### Your assignment:
All of the data that follows should be written out exactly.
———
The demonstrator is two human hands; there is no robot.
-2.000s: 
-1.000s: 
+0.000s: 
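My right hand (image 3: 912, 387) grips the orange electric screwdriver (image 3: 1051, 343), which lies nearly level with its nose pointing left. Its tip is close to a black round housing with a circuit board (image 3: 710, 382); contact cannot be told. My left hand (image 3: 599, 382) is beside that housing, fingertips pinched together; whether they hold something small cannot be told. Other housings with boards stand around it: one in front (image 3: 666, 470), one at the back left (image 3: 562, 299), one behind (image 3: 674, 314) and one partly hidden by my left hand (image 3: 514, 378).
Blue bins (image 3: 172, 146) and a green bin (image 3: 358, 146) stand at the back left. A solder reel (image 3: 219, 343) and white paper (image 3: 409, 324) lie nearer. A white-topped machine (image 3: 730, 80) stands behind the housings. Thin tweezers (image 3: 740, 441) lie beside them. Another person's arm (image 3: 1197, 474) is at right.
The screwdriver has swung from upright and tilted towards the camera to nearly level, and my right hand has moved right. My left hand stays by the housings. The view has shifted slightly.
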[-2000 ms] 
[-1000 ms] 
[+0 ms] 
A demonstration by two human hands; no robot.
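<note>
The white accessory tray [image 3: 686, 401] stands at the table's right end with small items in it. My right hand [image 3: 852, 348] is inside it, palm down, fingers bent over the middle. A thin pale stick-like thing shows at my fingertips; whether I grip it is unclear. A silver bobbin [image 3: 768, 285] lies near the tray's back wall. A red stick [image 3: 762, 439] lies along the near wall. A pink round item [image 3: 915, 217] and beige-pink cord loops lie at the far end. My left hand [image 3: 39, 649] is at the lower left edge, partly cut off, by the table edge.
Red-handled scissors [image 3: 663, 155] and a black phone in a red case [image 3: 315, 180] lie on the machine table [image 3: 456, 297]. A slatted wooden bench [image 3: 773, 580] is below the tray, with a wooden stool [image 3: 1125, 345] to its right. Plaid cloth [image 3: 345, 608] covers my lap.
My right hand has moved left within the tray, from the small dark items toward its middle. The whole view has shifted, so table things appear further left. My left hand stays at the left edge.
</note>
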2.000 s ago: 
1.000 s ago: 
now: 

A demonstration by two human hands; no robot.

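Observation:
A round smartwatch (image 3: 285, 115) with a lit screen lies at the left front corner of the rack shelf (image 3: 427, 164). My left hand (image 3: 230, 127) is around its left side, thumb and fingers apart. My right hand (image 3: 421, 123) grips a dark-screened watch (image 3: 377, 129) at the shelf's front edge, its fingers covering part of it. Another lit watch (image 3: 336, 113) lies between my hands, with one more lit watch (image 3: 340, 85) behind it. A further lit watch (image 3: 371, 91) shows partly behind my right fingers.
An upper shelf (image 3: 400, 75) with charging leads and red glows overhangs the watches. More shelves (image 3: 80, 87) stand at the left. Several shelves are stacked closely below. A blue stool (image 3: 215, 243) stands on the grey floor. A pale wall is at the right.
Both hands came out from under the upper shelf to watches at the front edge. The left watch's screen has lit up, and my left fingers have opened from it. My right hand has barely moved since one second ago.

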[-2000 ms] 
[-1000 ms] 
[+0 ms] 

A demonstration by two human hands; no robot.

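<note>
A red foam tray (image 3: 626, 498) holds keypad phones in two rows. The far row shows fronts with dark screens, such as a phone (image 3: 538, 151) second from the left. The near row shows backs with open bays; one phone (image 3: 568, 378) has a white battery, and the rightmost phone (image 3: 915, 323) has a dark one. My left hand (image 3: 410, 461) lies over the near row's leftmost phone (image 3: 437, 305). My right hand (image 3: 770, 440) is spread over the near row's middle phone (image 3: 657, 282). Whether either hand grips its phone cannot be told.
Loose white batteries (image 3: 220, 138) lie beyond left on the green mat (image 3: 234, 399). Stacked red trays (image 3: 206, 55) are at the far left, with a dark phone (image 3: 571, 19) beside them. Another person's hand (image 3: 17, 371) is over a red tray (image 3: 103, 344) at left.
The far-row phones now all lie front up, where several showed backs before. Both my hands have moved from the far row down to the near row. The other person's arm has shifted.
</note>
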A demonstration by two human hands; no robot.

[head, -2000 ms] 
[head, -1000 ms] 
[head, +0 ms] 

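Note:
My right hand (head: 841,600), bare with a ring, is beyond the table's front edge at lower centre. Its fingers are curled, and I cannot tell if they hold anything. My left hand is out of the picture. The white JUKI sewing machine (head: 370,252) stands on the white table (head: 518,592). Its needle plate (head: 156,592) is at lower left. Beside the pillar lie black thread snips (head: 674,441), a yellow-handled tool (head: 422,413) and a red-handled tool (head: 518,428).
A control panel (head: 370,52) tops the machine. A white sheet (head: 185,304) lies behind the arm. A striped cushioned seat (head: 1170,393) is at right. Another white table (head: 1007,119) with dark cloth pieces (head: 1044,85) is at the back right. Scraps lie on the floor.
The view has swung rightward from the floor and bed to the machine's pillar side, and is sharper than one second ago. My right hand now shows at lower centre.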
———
### Answer space:
The demonstrator is two human hands; there is no robot.
-2.000s: 
-1.000s: 
+0.000s: 
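My right hand (image 3: 912, 387) grips the orange electric screwdriver (image 3: 1051, 343), which lies nearly level with its nose pointing left. Its tip is close to a black round housing with a circuit board (image 3: 710, 382); contact cannot be told. My left hand (image 3: 599, 382) is beside that housing, fingertips pinched together; whether they hold something small cannot be told. Other housings with boards stand around it: one in front (image 3: 666, 470), one at the back left (image 3: 562, 299), one behind (image 3: 674, 314) and one partly hidden by my left hand (image 3: 514, 378).
Blue bins (image 3: 172, 146) and a green bin (image 3: 358, 146) stand at the back left. A solder reel (image 3: 219, 343) and white paper (image 3: 409, 324) lie nearer. A white-topped machine (image 3: 730, 80) stands behind the housings. Thin tweezers (image 3: 740, 441) lie beside them. Another person's arm (image 3: 1197, 474) is at right.
The screwdriver has swung from upright and tilted towards the camera to nearly level, and my right hand has moved right. My left hand stays by the housings. The view has shifted slightly.
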[-2000 ms] 
[-1000 ms] 
[+0 ms] 
A demonstration by two human hands; no robot.
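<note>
The white accessory tray [image 3: 686, 401] stands at the table's right end with small items in it. My right hand [image 3: 852, 348] is inside it, palm down, fingers bent over the middle. A thin pale stick-like thing shows at my fingertips; whether I grip it is unclear. A silver bobbin [image 3: 768, 285] lies near the tray's back wall. A red stick [image 3: 762, 439] lies along the near wall. A pink round item [image 3: 915, 217] and beige-pink cord loops lie at the far end. My left hand [image 3: 39, 649] is at the lower left edge, partly cut off, by the table edge.
Red-handled scissors [image 3: 663, 155] and a black phone in a red case [image 3: 315, 180] lie on the machine table [image 3: 456, 297]. A slatted wooden bench [image 3: 773, 580] is below the tray, with a wooden stool [image 3: 1125, 345] to its right. Plaid cloth [image 3: 345, 608] covers my lap.
My right hand has moved left within the tray, from the small dark items toward its middle. The whole view has shifted, so table things appear further left. My left hand stays at the left edge.
</note>
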2.000 s ago: 
1.000 s ago: 
now: 

A demonstration by two human hands; no robot.

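Observation:
A round smartwatch (image 3: 285, 115) with a lit screen lies at the left front corner of the rack shelf (image 3: 427, 164). My left hand (image 3: 230, 127) is around its left side, thumb and fingers apart. My right hand (image 3: 421, 123) grips a dark-screened watch (image 3: 377, 129) at the shelf's front edge, its fingers covering part of it. Another lit watch (image 3: 336, 113) lies between my hands, with one more lit watch (image 3: 340, 85) behind it. A further lit watch (image 3: 371, 91) shows partly behind my right fingers.
An upper shelf (image 3: 400, 75) with charging leads and red glows overhangs the watches. More shelves (image 3: 80, 87) stand at the left. Several shelves are stacked closely below. A blue stool (image 3: 215, 243) stands on the grey floor. A pale wall is at the right.
Both hands came out from under the upper shelf to watches at the front edge. The left watch's screen has lit up, and my left fingers have opened from it. My right hand has barely moved since one second ago.
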
[-2000 ms] 
[-1000 ms] 
[+0 ms] 

A demonstration by two human hands; no robot.

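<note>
A red foam tray (image 3: 626, 498) holds keypad phones in two rows. The far row shows fronts with dark screens, such as a phone (image 3: 538, 151) second from the left. The near row shows backs with open bays; one phone (image 3: 568, 378) has a white battery, and the rightmost phone (image 3: 915, 323) has a dark one. My left hand (image 3: 410, 461) lies over the near row's leftmost phone (image 3: 437, 305). My right hand (image 3: 770, 440) is spread over the near row's middle phone (image 3: 657, 282). Whether either hand grips its phone cannot be told.
Loose white batteries (image 3: 220, 138) lie beyond left on the green mat (image 3: 234, 399). Stacked red trays (image 3: 206, 55) are at the far left, with a dark phone (image 3: 571, 19) beside them. Another person's hand (image 3: 17, 371) is over a red tray (image 3: 103, 344) at left.
The far-row phones now all lie front up, where several showed backs before. Both my hands have moved from the far row down to the near row. The other person's arm has shifted.
</note>
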A demonstration by two human hands; no robot.

[head, -2000 ms] 
[head, -1000 ms] 
[head, +0 ms] 

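Note:
My right hand (head: 841,600), bare with a ring, is beyond the table's front edge at lower centre. Its fingers are curled, and I cannot tell if they hold anything. My left hand is out of the picture. The white JUKI sewing machine (head: 370,252) stands on the white table (head: 518,592). Its needle plate (head: 156,592) is at lower left. Beside the pillar lie black thread snips (head: 674,441), a yellow-handled tool (head: 422,413) and a red-handled tool (head: 518,428).
A control panel (head: 370,52) tops the machine. A white sheet (head: 185,304) lies behind the arm. A striped cushioned seat (head: 1170,393) is at right. Another white table (head: 1007,119) with dark cloth pieces (head: 1044,85) is at the back right. Scraps lie on the floor.
The view has swung rightward from the floor and bed to the machine's pillar side, and is sharper than one second ago. My right hand now shows at lower centre.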

This completes the answer.